What you need to do = Could you filter the material and copy every line where the word "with" occurs?

Exercise input =
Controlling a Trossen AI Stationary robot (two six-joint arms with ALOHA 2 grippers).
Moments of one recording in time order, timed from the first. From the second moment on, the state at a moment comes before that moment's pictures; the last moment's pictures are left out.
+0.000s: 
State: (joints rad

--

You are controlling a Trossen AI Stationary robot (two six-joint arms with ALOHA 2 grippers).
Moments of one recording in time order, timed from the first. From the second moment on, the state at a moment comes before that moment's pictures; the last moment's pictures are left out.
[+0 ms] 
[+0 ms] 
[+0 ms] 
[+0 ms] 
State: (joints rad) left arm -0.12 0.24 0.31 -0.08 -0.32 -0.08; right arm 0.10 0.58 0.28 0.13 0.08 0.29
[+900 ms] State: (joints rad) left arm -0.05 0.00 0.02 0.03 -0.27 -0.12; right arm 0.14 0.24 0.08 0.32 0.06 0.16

Response =
Controlling a Trossen AI Stationary robot (two six-joint arms with ALOHA 2 grippers).
You are controlling a Trossen AI Stationary robot (two six-joint arms with ALOHA 2 grippers).

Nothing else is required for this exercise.